19. Girls using curlers to curl their hair
20. One I won't miss and wouldn't wish on anyone – girdles
Glad I was here for the 1950's. It was last sane time in this country…
October 25, 2010 at 6:24 am
Make Collect phone calls, get busy signals, or kick people off the phone because you are 'expecting a call'.
25 minutes of homework a day, 45 starting in 6th Grade.
Be the 'class clown' (ADHD), a 'bully' (criminal, torturer), a 'weird kid'(social disorders) etc.
buy a treat ONCE a week at the corner store.
October 25, 2010 at 6:35 am
I'm only 25 and I remember doing all that stuff. Although I am from the south.
October 25, 2010 at 6:39 am
1. Getting up before dawn in the summer and riding my bike all over town when Glen Ellyn was my private preserve, swooping down winding hills like a hawk, walking like a lonely king through Lake Ellyn's Park. Nobody brought me home for breaking curfew.
2. Marvelling at all the fish swimming in the creeks of suburban Chicago, before they started using salt to melt the winter ice and killed all the fish.
3. Emptying the wastepaper into the wire container in the side yard and burning it every day. Fall was always pleasantly incensed with the smell of burning leaves.

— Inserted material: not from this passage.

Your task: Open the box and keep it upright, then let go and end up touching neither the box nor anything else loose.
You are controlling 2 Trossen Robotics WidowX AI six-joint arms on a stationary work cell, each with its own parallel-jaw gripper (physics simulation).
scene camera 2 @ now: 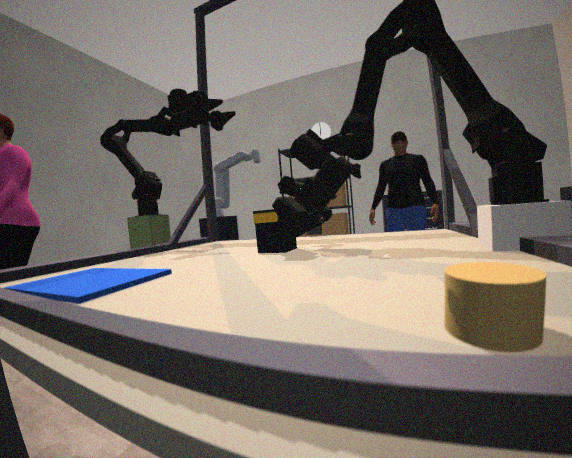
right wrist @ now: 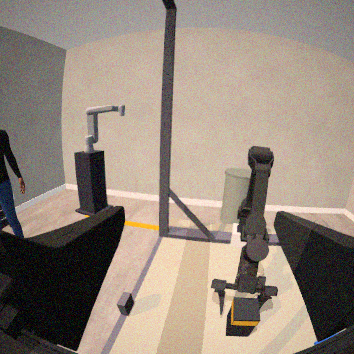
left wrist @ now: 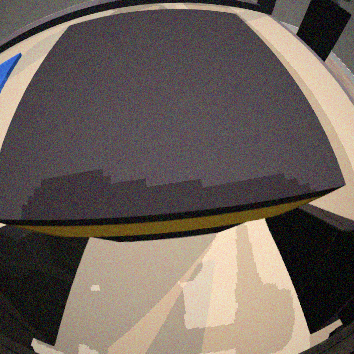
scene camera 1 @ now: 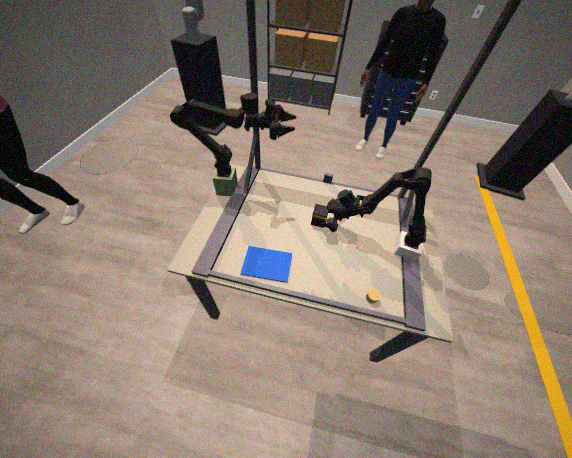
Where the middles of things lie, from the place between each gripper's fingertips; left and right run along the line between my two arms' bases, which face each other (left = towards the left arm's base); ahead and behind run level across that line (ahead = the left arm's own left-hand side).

4. Filling the stoker with coal every day to fire the furnace. Breaking up the clinkers in the furnace with the poker, taking them out and strewing them over our icey hill so the cars could get traction in the winter.
5. Climbing all over the new post war housing construction, getting pine sap all over my hands. Climbing far up the scaffolding of the new church that Monsignor built in 1956, solemnly writing my name on the inside of a matchbook cover and dropping it into the hollow of a cement block to be discovered and marvelled at centuries from now.
6. Listening to Hopalong Cassidy, Roy Rogers and the Green Hornet on the radio after school. See The Christmas Story for a depiction.
8. Having Measles and Chicken Pox with Mom bringing me breakfast in bed, listening to the radio all day long, including Don McNiel's Breakfast Club, Arthur Godfrey, Queen for a Day, Stella Dallas. Beat going to school.
7. Later as a junior in high school, preparing for a Russian invasion by going on maneuvers with my friends during the night at Glen Oak Country Club, they with their M-1 carbines and I with my Lee Enfield .303 jungle carbine. The Russians never showed up, but my buddies went on to distinguished military careers.
8. Taking down the screens in the late fall and putting up storm windows, reversing the process in the Spring.
9. Reading Jack Kerouac, dropping out of school and hitchiking around the country. It was not the flirtation with death that it is now. I would have been a hippy, but I was born 6 yrs too early, thanks be to God.
10. Going to Catholic schools when they were still Catholic, before the Baltimore Catechism was put on the index of forbidden books, when Fenwick HS was staffed by many Dominican priests steeped in St. Thomas Aquinas and before DePaul U. developed an interest in the unspeakable.